Accuracy and Fairness

  • The Press shall eschew publication of inaccurate, baseless, graceless, misleading or distorted material. All sides of the core issue or subject should be reported. Unjustified rumours and surmises should not be set forth as facts.
  • It is incumbent for newspapers to play a positive role in response to rumours affecting the credibility of financial institutions having public interface.
  • While it is the duty of the press to expose the wrong doings that come to their notice, such reports need to be backed by irrefutable facts and evidences.
  • Newspaper should bear in mind that their duty is to collect the news and place it in perspective but not to create news.

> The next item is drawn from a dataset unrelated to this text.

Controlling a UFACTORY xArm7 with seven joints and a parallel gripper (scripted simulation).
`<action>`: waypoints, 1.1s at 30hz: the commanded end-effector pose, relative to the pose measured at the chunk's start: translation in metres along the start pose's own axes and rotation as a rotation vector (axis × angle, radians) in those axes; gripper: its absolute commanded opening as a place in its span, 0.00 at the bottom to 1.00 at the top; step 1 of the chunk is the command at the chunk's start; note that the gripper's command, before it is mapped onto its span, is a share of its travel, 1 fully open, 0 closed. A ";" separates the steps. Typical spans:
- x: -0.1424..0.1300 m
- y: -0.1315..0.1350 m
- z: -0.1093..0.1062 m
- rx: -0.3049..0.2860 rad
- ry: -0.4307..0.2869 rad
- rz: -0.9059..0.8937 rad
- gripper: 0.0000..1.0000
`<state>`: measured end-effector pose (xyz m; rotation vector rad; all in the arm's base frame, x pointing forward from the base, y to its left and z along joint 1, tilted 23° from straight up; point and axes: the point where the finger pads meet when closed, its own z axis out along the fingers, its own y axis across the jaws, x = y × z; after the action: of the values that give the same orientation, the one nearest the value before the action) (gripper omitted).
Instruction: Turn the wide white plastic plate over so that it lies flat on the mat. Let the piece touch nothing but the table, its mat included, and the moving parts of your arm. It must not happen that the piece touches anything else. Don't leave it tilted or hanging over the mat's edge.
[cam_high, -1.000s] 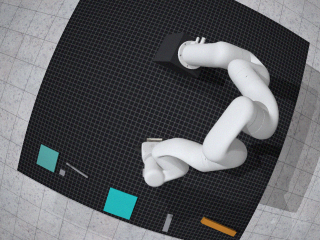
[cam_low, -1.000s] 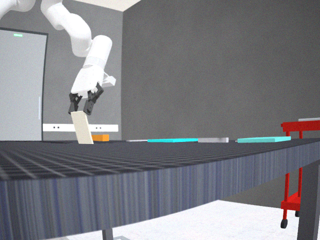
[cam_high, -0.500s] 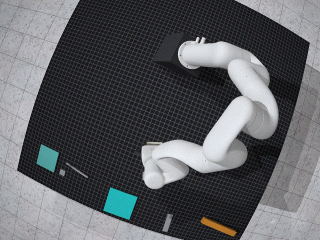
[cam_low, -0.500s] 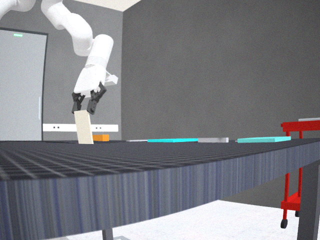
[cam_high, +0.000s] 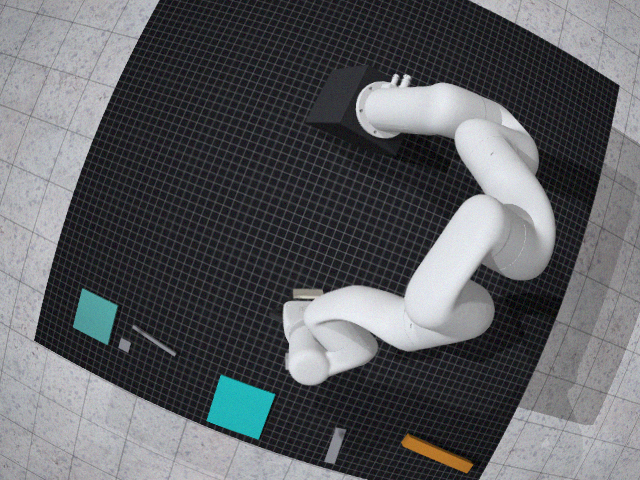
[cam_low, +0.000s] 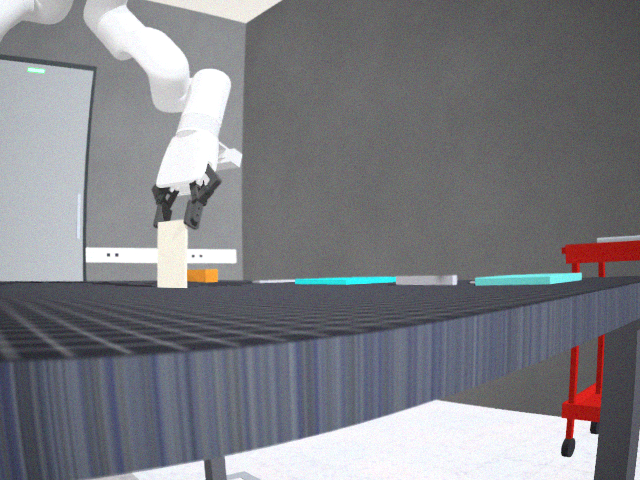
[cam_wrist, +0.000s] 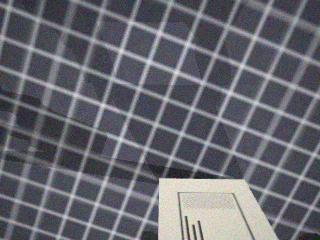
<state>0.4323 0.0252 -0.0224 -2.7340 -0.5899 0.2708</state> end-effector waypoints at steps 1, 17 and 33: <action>0.002 0.002 -0.002 -0.002 0.004 0.002 0.76; 0.021 0.002 -0.004 -0.002 0.057 0.002 0.76; 0.040 0.002 -0.002 -0.002 0.087 0.002 0.76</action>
<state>0.4669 0.0421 -0.0273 -2.7300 -0.5681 0.1610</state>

  • Whenever any news is published on the basis of an FIR and is critical of the reputation of any person or body, the newspaper/journals must clearly state in the same news report that the report was only on the basis of the FIR and that veracity of the version of the FIR has got to be decided by the Court. The newspaper should also publish the version of the affected party.
  • The newspaper should not mis-construe or misquote the statements given by leader. The statements quoted in editorial should project the true spirit of what is being tried to be conveyed by them.

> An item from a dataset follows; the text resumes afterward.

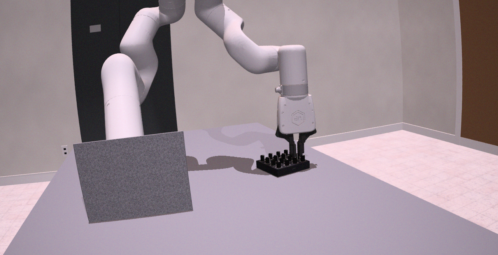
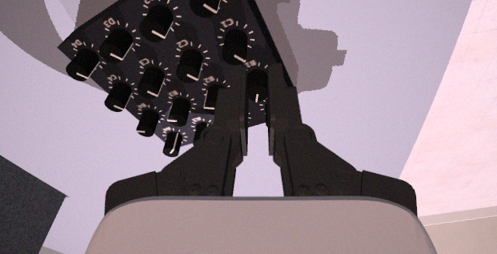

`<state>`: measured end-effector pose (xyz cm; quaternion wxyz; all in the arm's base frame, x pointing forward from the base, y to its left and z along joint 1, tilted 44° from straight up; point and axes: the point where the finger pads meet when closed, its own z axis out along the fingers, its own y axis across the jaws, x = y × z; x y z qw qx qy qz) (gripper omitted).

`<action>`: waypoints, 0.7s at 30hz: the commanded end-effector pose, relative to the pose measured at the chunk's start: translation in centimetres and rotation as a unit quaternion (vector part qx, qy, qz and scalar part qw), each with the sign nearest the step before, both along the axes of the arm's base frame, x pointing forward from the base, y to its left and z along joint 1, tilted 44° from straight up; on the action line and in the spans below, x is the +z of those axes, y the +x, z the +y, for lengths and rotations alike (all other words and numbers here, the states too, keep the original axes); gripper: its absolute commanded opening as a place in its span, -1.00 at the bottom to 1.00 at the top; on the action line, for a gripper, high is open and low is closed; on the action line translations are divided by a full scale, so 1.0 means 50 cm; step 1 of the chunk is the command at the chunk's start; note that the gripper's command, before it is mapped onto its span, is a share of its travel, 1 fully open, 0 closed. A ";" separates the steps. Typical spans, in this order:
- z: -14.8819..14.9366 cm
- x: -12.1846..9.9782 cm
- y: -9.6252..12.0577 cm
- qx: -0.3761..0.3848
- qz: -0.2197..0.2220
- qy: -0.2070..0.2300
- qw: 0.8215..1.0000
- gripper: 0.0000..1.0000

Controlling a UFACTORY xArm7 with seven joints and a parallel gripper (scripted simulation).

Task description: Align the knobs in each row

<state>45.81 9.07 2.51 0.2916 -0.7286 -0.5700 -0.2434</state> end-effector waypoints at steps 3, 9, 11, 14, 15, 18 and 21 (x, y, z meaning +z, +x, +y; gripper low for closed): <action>-0.004 0.001 0.003 -0.057 0.055 0.000 0.997 -0.84; -0.004 0.001 0.003 -0.094 0.092 0.001 0.991 -0.84; -0.004 0.001 0.003 -0.113 0.111 0.002 0.987 -0.84; -0.004 0.001 0.003 -0.142 0.139 0.003 0.980 -0.84; -0.004 0.001 0.003 -0.151 0.148 0.003 0.977 -0.84; -0.004 0.001 0.003 -0.179 0.175 0.004 0.968 -0.84; -0.004 0.001 0.003 -0.197 0.193 0.004 0.961 -0.84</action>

  • Articles which analyse and interpret the history on the basis of contemporaneous events cannot be said to be unethical.
  • When a newspaper is following a story on a person and carries series of report on the issue associated with him, it ought to publish the news of his exoneration with same prominence as that of series of previous reports.

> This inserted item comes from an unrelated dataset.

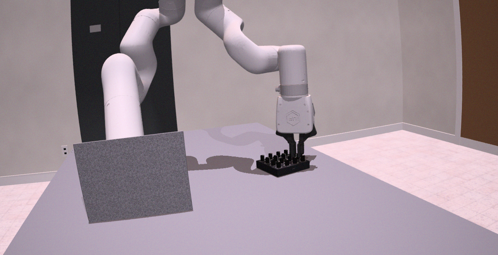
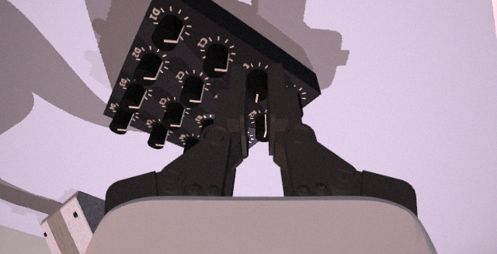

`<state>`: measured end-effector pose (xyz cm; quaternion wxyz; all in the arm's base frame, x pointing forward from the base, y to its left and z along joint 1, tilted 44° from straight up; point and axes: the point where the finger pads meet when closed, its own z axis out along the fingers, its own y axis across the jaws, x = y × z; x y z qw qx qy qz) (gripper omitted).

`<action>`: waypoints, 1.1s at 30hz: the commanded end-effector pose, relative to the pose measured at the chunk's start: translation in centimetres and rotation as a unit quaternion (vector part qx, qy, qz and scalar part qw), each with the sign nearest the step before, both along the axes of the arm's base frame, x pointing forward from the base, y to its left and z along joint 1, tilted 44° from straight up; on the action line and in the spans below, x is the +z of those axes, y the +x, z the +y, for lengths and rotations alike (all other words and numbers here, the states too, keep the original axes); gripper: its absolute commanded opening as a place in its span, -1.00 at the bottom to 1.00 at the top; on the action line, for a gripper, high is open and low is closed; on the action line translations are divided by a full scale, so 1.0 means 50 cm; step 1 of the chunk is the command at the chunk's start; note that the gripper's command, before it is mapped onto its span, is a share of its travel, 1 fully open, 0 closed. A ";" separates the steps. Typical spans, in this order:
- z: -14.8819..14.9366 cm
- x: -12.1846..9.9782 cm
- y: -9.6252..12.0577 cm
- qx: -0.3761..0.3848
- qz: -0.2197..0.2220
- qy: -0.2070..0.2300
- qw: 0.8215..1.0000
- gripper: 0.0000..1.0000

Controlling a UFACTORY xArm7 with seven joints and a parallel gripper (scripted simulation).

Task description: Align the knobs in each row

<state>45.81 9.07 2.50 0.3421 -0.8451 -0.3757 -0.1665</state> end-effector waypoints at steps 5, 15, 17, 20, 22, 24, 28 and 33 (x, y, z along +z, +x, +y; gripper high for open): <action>-0.004 0.002 0.003 -0.061 0.061 -0.001 0.996 -0.84; -0.004 0.002 0.003 -0.143 0.141 0.002 0.980 -0.84; -0.004 0.002 0.003 -0.150 0.148 0.002 0.978 -0.84; -0.004 0.002 0.003 -0.163 0.162 0.003 0.973 -0.84; -0.004 0.002 0.003 -0.176 0.174 0.003 0.969 -0.84; -0.004 0.002 0.003 -0.187 0.185 0.004 0.965 -0.84; -0.004 0.002 0.003 -0.207 0.205 0.004 0.957 -0.84; -0.004 0.002 0.003 -0.227 0.224 0.005 0.948 -0.84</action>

  • The newspaper is liable for damaging effects of publishing alarming/sensational heading of news story based on Study having no established credentials.
  • Gossip reaches a localized few, a newspaper report reaches lakhs and therefore a more onerous responsibility devolves on the Press towards the society.
  • Media must overcome the tendency of trivialization of information and build credibility Media must overcome the tendency of trivialization of information and build credibility
  • Freedom of speech does not give right to newspapers to write about an institution or individual untrue facts even in a lighter note.
  • An error attributing historically incorrect remarks of grave nature to an individual(s) shall not be made.
  • The newspaper(s) should not indulge in act aiding and facilitating gaming by publishing Mataka, Gaming Charts and results thereof in newspaper.
  • A news which has international ramification should not be published in casual manner.
  • Newspaper(s) while covering a news refer to the Comptroller and Auditor General of India or any other report shall ensure that the facts and figures in news report should be accurate and not imaginary.